Chiang Mai has long been on our list of must dos. A hub for expats and digital nomads in Southeast Asia, we imagined it as a place we could settle down for awhile. After a few weeks of Bangkok, we needed to get out of the big city so we purchased a cheap flight to Thailand’s north. You can also take the train from Bangkok to Chiang Mai, but for a minimal amount more you can trade the 12 hour ride for a 1 hour flight. On arrival around midnight we took a cheap taxi pickup truck, called a songthaew to our hostel.
The hostel, to our dismay, had forgotten our booking, which we found out right as it started to downpour. Fortunately we found a private room right around the corner at Nomadic Guesthouse for only 200 baht per night and got ourselves some rest, ready to explore the town in the morning.
We instantly loved Chiang Mai. The vibe was so much more relaxed than our previous weeks in Bangkok, and the friendly people made us feel very welcome. Next door to our hostel was a vegan restaurant with delicious breakfast and coffee. There were many veggie friendly spots around town and Carrie, as a vegan, was delighted to have so many options.
After breakfast we were greeted by our good friend Julie. Julie and Carrie managed USA Hostels Ocean Beach together and its was great to meet up with such a good friend. Julie had spent a lot of time in Chiang Mai and was currently working on a project called Live It Global, a experiential learning and cultural exchange program centered on giving back to local sustainable agriculture.
She picked us up on her motorbike, the three of us just barely fitting on the seat. Carrie liked to use the Swahili word “mshikaki“, meaning “shish kabab” to describe this. It was illegal to ride like this in Thailand, but we decided nothing is illegal if you don’t get caught!

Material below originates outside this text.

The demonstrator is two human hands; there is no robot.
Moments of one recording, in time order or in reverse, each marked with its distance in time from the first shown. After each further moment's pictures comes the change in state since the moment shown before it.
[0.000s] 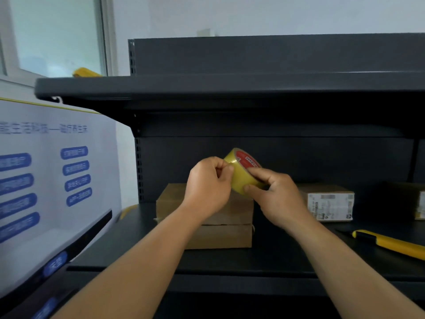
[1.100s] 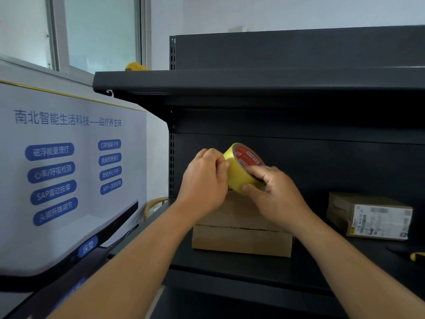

We rode up to her favorite temple, 700 year old Wat Umong. The temple was a series of caves dug into a hillside with a tall structure on top. It was very serene in the mountains and the temple was relatively tourist free. There was a small lake next to the temple and we hung out for a bit, taking pictures of the scenery.
Once back at the parking lot we saw that Julie’s tire was flat, so we walked to 7 Eleven to get a water while she had someone patch the tire for 100 baht. Repairs completed, we rode out to peaceful Lake Huay Tung Tao where we had a nice lunch in a lakeside bungalow. The mountains looked down on us and we breathed deep breaths of clean air. We were already loving Chiang Mai and our souls were getting happier by the second. Nature is such a wonderful recharge!
With some rainstorms on the horizon we got ready to head back into town. But not before I took Julie’s motorbike on a quick trip around the lake. It was my first motorbike ride and I LOVED IT! It was like bicycling but so fast and you didn’t get tired – I was instantly addicted. We made plans to rent them in a few days and go out to some waterfalls.
That night we went to Julie’s favorite bar, My Bar. The owner/bartender was a great guy named Bamboo – ex monk, tuk tuk driver, owner of a classic car. We hung out til close (midnight) with a few crazy locals and some European guys. After Bamboo closed the shop, he gave us a ride home in his old car. We kept talking about how we had to live in Chiang Mai as digital nomads.
On our last night we returned to My Bar but it was closed. This was the one year anniversary of King Rama IX passing, and no alcohol was to be served. It wasn’t a real rule, mostly a suggestion by the local police force. Bamboo let us come in anyhow and we hung out in the dark playing guitar and listening to stories. Carrie asked Bamboo a question about being a monk, and he proceeded to tell us all about it. He studied with an old monk at a temple in Isaan, the least traveled region of Thailand. Every morning he would walk 2.5 hours to town down slippery stairs with his bowl to collect his daily food from the faithful. Easy step had to be precise and conscious as falling and spilling his bowl would have been to lose his daily meal. He studied their for a while, meditating and looking within, fasting and breaking food’s hold on his body. The next step was to move into the caves, where you could not differentiate night from day. Still they meditated, concentrating on the flame, losing themselves in the universe. Eventually he felt the need to go home, ending his training and returning to normal(ish) life. Many Thais becoming monks for a short time as it brings respect to your family.